Muscle SP cells (3–6 × 104 cells) derived from Myf5-nlacZ or ROSA26 mice were injected into regenerating TA muscle of adult scid/bg immunodeficient mice (Ferrari et al., 1998). 24 h before cell injections, muscle regeneration was induced by injection of 25 μl of 10 μM cardiotoxin (Latoxan). 2 weeks or 1 month after injection of cells, TA muscles were stained with X-gal, and 8-μm frozen sections were prepared for immunohistochemistry. Myf5-nlacZ–expressing nuclei were counted in serial sections adjacent to the lacZ-positive region.
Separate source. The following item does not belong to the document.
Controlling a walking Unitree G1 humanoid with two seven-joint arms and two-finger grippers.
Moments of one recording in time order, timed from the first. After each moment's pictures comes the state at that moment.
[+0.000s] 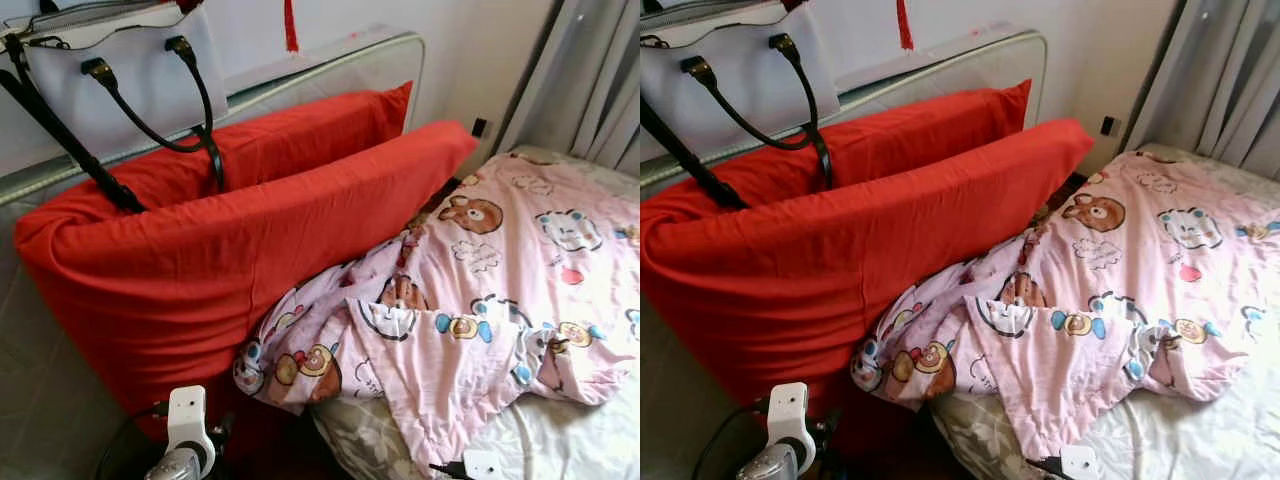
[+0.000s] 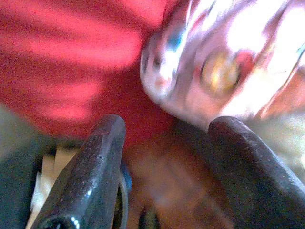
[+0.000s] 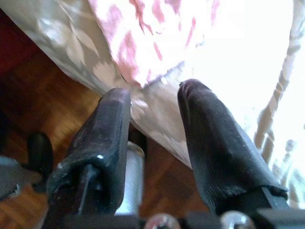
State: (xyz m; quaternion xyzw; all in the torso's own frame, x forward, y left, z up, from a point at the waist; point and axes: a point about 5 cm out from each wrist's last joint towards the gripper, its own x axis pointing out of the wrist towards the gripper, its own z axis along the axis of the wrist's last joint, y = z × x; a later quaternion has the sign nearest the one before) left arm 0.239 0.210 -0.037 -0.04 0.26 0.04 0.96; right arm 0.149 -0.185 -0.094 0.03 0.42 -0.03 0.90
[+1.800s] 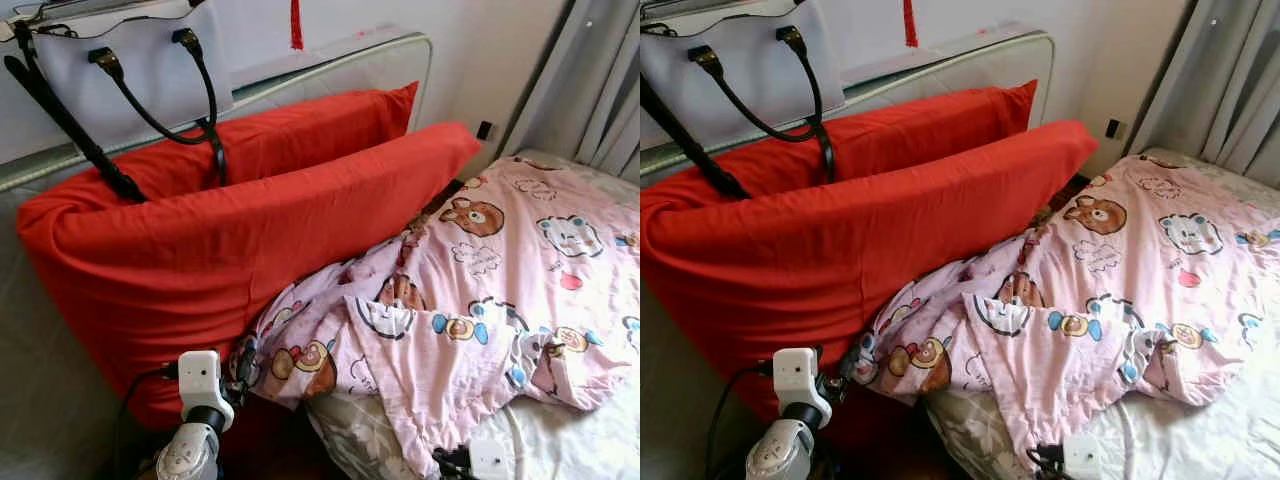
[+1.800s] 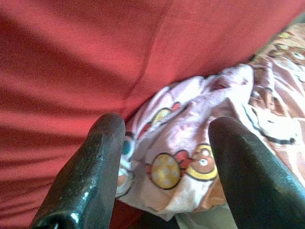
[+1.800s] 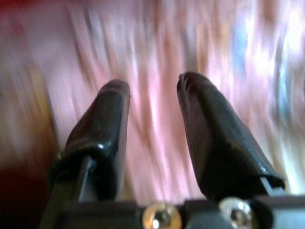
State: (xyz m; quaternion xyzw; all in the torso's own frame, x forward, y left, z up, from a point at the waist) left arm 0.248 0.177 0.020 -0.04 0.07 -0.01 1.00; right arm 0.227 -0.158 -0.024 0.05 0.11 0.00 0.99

Myogenic differentiation of muscle SP cells by 2 weeks after transplantation was represented by total number of Myf5-nlacZ–positive nuclei per each transplanted TA muscle. Three independent transplantation experiments were performed (n = 3). 1 month after injection of cells, TA muscles were also digested for culture experiments as described previously (Sabourin et al., 1999). Cultures were maintained for 4 d in myoblast growth medium on collagen-coated dishes.
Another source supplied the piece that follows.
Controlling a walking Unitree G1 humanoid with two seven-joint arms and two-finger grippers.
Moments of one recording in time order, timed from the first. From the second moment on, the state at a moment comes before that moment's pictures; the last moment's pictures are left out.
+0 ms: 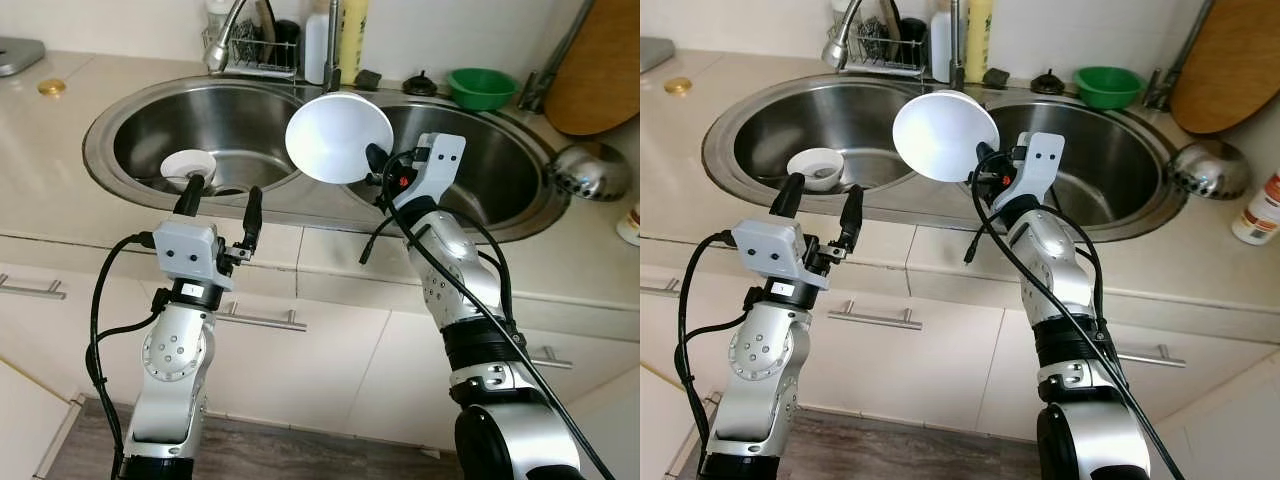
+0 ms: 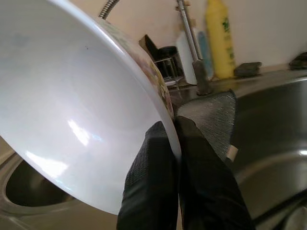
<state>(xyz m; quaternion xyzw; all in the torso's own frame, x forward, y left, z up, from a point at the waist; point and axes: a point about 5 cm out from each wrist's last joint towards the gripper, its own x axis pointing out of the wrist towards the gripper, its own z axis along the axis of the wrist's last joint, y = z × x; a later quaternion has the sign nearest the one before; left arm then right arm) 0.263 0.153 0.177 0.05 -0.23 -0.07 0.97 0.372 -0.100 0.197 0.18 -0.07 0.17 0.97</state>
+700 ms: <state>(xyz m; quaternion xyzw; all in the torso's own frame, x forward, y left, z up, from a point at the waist) 0.262 0.153 0.177 0.06 -0.23 -0.07 0.97 0.403 -0.143 0.174 -0.09 0.03 -0.03 1.00</state>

Hematopoietic colony assays
Cells prepared from muscle, bone marrow, peripheral blood, and isolated muscle fibers were cultured in Methocult M3434 or M3630 (StemCell Technologies) for 10–14 d. The number of colonies consisting of >50 cells were scored using an inverted microscope (Axiovert 25; Carl Zeiss MicroImaging, Inc.). Hematopoietic cells were identified by May-Grunwald's Giemsa (Sigma-Aldrich) and by immunohistochemistry with Mac1 and Gr1 antibodies (PharMingen) for detection of granulocyte/monocyte or B220 antibodies (PharMingen) for detection of pre-B cells followed by Vectastain ABC kit (Vector Laboratories).
We thank Stephen J. Tapscott and Shahragim Tajbakhsh for providing MD6.0-lacZ and Myf5-nlacZ strains of mice, respectively. We thank J. Ishibashi for making retrovirus. We also thank Sophie Charge for critical reading of the manuscript.
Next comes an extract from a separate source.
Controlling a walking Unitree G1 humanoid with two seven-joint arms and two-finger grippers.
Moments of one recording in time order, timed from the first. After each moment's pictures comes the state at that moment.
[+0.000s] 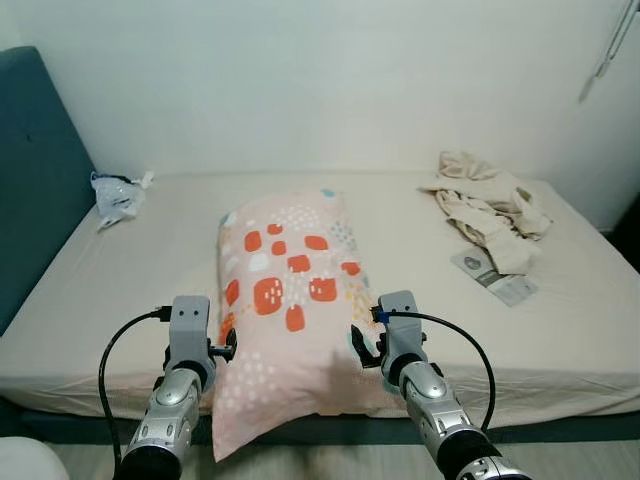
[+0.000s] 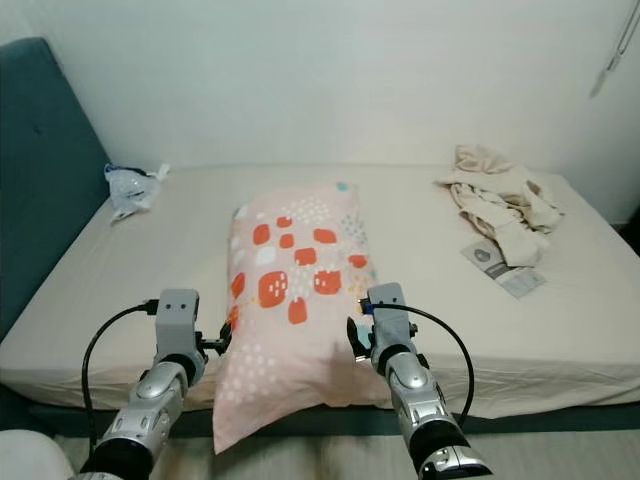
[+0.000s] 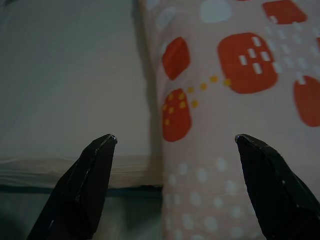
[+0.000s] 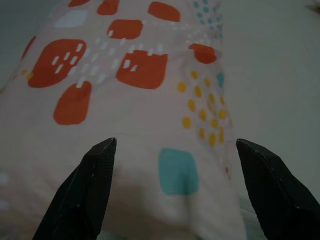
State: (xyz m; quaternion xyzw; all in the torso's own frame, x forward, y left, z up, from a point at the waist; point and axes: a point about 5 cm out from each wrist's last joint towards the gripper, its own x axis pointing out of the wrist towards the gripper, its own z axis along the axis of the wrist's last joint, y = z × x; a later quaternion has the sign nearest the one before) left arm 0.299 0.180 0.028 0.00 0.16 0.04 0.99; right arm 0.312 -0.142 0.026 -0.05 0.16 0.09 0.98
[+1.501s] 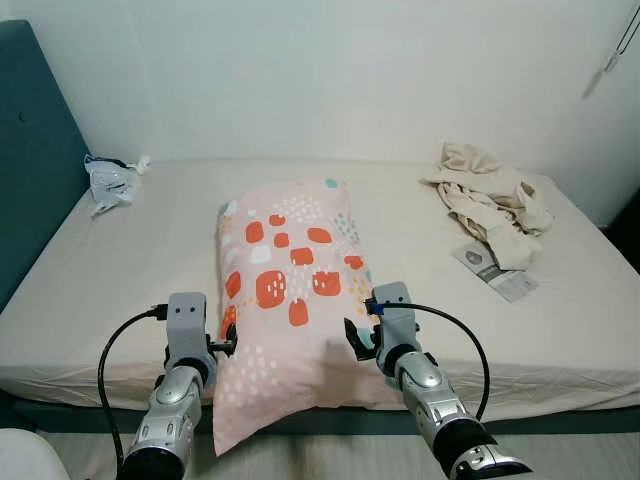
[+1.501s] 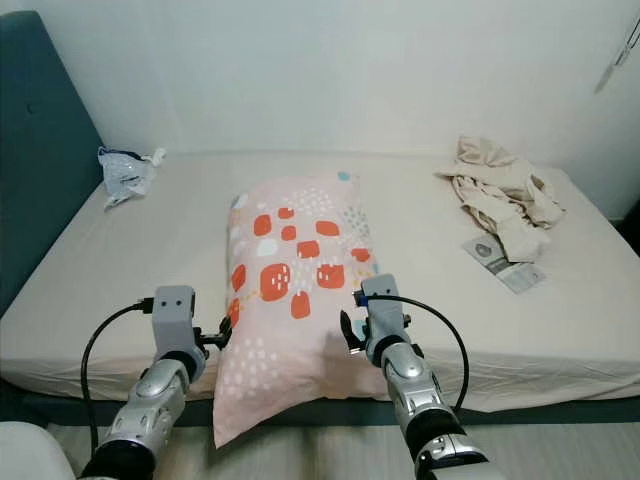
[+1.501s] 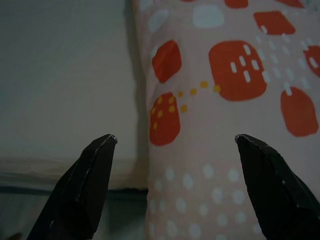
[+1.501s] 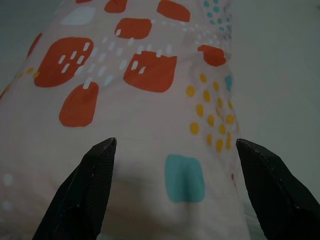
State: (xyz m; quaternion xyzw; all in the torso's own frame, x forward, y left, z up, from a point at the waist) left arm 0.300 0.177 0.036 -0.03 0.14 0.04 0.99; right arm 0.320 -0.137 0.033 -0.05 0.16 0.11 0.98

This work was supported by grants to M.A. Rudnicki from the National Institutes of Health, the Canadian Institutes of Health Research, the Muscular Dystrophy Association, and the Canada Research Chair Program. A. Asakura is supported by a development grant from the Muscular Dystrophy Association. P. Seale holds a pre-doctoral fellowship from the Canadian Institutes of Health Research. M.A. Rudnicki holds the Canada Research Chair in molecular genetics and is an international scholar of the Howard Hughes Medical Institute.
Abbreviations used in this paper: CMV, cytomegalovirus; HSC, hematopoietic stem cell; IL, interleukin; LTR, long-term repeat; MHC, myosin heavy chain; MP, main population; SP, side population; TA, tibialis anterior; WP, whole population.